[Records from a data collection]
● ● ●

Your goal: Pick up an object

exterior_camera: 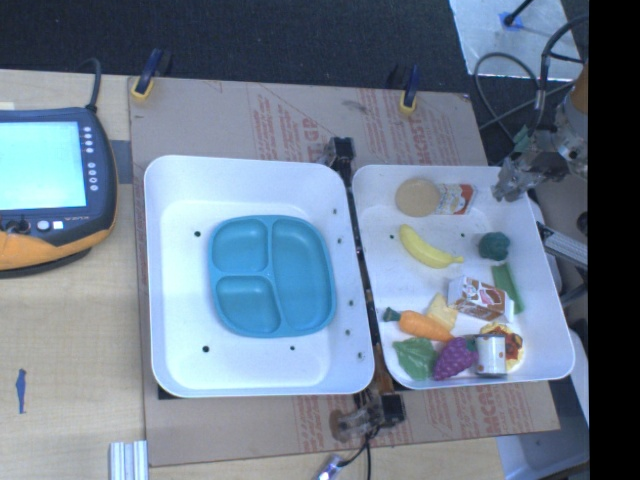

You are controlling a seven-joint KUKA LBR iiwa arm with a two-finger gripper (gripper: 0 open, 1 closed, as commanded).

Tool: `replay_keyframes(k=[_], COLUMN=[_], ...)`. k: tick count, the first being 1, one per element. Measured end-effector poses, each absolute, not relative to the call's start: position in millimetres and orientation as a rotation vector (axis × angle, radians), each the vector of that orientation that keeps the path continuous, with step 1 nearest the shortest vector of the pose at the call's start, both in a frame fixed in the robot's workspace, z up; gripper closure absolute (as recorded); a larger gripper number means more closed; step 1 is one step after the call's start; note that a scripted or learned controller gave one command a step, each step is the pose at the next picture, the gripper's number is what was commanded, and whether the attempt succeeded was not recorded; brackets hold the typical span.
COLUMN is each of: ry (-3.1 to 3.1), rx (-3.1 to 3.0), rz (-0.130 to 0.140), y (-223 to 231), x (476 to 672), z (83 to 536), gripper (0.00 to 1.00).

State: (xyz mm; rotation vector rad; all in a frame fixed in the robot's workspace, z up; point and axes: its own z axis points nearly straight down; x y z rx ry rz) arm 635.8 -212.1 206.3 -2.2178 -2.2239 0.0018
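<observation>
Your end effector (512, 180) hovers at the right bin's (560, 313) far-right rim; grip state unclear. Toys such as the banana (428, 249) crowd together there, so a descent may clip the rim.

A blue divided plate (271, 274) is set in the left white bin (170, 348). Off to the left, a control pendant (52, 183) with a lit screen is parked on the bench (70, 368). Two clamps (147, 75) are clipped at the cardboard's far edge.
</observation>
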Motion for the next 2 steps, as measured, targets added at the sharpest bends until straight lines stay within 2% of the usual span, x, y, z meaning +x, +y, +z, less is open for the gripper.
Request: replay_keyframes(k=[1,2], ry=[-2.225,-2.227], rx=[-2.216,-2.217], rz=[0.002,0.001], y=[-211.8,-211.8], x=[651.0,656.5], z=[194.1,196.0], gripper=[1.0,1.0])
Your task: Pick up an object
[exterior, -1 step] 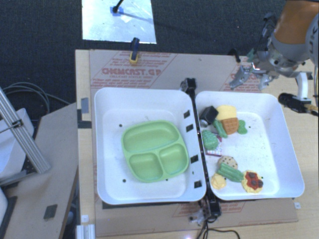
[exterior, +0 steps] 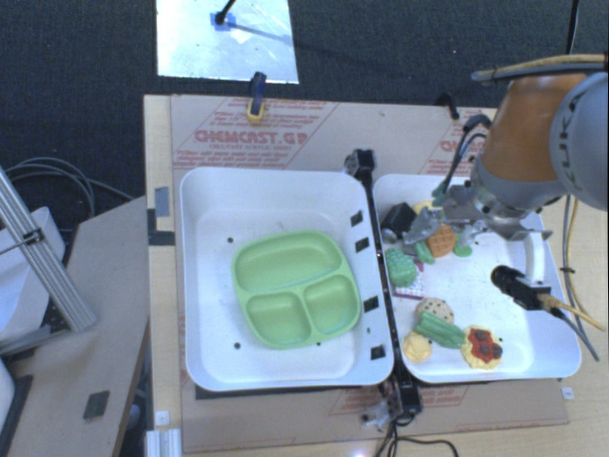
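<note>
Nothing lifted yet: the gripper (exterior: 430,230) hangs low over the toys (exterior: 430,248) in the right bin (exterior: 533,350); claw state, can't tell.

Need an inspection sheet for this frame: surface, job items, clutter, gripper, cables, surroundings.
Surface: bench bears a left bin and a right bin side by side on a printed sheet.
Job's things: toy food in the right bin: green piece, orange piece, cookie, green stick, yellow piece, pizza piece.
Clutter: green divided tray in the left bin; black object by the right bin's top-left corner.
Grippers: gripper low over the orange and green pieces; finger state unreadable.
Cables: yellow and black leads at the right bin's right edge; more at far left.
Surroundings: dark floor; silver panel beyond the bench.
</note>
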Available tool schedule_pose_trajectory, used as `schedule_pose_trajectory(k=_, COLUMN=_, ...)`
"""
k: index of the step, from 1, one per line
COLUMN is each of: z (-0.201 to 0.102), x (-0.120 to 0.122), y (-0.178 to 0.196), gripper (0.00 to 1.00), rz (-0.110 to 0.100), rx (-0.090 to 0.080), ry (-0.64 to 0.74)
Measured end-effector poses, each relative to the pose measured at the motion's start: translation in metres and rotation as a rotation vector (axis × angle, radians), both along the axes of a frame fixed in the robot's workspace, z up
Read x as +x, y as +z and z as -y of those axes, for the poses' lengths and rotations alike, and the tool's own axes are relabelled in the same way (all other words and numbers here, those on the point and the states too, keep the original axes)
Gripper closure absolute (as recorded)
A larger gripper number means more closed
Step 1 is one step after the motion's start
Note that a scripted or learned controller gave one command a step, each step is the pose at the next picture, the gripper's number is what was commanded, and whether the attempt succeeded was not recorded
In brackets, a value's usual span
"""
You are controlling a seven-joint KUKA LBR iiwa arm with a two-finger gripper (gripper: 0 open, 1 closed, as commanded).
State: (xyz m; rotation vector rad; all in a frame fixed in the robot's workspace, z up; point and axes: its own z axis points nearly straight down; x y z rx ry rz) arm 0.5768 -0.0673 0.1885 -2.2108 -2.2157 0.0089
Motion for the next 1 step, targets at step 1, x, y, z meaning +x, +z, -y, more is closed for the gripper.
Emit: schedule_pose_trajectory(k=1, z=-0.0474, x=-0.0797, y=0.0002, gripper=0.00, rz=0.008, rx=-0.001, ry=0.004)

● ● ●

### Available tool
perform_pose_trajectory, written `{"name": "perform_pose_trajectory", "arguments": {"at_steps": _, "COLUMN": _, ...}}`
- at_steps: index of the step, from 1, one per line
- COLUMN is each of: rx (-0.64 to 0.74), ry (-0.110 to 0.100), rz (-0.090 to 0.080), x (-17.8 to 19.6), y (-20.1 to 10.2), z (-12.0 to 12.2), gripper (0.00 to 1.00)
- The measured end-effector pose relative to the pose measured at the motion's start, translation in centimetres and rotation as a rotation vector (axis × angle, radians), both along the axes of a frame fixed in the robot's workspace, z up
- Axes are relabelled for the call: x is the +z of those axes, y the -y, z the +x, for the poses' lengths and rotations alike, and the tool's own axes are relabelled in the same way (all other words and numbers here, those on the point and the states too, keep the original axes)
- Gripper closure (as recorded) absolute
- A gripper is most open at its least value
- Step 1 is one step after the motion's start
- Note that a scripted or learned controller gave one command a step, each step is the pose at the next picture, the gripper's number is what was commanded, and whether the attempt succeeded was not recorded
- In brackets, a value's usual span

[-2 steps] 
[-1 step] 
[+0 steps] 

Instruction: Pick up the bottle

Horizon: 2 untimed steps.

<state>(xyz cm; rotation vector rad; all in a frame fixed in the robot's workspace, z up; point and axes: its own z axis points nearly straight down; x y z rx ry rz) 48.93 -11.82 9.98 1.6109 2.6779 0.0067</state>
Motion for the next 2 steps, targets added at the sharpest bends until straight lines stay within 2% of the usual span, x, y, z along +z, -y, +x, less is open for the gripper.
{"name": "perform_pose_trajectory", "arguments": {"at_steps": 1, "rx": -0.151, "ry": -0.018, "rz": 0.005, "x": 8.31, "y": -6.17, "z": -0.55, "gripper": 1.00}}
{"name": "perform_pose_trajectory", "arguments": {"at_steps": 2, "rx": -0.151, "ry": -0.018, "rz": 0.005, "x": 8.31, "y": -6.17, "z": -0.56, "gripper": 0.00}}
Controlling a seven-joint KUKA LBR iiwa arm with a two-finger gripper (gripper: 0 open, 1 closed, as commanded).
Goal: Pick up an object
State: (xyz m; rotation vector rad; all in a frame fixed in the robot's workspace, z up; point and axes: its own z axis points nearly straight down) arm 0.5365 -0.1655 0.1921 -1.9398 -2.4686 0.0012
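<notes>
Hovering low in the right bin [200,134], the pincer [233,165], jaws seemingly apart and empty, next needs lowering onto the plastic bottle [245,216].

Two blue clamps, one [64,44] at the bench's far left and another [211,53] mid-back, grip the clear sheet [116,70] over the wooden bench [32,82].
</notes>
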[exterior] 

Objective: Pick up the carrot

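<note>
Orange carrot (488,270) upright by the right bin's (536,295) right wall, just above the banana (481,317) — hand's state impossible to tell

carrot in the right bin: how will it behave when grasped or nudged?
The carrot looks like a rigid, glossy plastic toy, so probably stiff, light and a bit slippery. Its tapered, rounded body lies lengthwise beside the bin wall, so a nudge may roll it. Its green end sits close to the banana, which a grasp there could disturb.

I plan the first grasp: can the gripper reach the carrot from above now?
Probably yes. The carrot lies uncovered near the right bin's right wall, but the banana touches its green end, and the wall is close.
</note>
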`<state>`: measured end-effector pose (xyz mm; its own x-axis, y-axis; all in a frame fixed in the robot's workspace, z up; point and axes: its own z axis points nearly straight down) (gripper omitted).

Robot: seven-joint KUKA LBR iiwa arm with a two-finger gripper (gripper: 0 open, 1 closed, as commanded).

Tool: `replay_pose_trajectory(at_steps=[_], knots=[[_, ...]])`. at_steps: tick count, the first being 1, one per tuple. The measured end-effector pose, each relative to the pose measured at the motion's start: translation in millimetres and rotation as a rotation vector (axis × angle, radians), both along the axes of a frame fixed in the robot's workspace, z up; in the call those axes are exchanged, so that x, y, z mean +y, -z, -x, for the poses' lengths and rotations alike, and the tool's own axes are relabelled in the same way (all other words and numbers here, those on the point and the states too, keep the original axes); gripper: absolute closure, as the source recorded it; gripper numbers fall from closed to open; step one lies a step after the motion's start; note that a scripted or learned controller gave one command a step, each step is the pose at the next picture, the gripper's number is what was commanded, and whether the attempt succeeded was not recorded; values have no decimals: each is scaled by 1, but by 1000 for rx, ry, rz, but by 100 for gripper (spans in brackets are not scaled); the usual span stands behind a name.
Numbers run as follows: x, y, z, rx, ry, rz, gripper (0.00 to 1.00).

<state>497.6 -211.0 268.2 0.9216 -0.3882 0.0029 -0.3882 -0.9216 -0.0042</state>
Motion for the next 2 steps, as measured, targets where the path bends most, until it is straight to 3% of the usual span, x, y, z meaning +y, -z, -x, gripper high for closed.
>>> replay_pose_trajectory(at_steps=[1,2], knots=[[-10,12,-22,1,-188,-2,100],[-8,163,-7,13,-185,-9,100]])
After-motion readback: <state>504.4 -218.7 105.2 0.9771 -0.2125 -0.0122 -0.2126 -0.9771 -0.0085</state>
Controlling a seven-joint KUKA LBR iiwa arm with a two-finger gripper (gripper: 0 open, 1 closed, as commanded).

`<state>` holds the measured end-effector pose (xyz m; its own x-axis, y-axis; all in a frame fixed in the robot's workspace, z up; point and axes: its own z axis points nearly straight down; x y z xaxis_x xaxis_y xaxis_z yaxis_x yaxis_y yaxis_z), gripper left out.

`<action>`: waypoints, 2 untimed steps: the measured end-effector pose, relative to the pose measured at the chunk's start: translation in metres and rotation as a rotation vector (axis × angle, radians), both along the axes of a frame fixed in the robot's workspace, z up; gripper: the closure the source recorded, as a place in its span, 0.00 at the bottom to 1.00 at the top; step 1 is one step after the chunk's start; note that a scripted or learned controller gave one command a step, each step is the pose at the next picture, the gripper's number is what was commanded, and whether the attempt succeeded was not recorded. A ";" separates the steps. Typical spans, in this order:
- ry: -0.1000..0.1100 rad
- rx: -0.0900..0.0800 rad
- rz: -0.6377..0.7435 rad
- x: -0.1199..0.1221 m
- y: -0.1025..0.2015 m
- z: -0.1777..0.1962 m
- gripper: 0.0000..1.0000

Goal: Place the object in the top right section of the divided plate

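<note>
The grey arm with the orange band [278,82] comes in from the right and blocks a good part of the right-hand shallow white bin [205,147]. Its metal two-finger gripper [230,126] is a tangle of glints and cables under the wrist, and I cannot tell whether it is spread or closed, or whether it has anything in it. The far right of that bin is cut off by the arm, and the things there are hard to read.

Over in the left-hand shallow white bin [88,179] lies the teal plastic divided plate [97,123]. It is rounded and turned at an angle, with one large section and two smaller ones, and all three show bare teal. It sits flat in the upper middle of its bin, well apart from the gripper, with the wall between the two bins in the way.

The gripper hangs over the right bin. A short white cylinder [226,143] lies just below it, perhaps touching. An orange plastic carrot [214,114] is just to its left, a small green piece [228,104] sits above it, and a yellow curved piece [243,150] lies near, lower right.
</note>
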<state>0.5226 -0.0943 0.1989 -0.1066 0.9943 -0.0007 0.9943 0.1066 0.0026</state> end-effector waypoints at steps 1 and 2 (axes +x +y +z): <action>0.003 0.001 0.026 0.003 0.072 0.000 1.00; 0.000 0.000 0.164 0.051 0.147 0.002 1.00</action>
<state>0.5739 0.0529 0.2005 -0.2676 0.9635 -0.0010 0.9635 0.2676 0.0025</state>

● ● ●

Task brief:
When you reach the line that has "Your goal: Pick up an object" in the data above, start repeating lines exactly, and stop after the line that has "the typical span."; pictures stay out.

Output of the task:
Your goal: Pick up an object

exterior_camera: 

You are controlling a seven-joint KUKA LBR iiwa arm with a two-finger gripper (gripper: 0 open, 1 closed, as commanded).

Tool: `replay_keyframes(k=[_], COLUMN=[_], ...)`. k: tick count, the first being 1, one per element. Measured end-effector poses, each absolute, not relative to the call's start: position in millimetres and orientation as a rotation vector (axis × angle, radians), each the vector of that orientation that keeps the path continuous, with step 1 nearest the shortest vector of the pose at the call's start, both in a frame fixed in the robot's workspace, z up; gripper closure absolute (as recorded); a larger gripper number means more closed; step 1 is one step after the call's start; note that a scripted or learned controller gave one command a step, each step is the pose at the next picture, the gripper's number is what was commanded, and whether the attempt succeeded was not recorded; brackets hold the typical span.

The submitted answer is complete.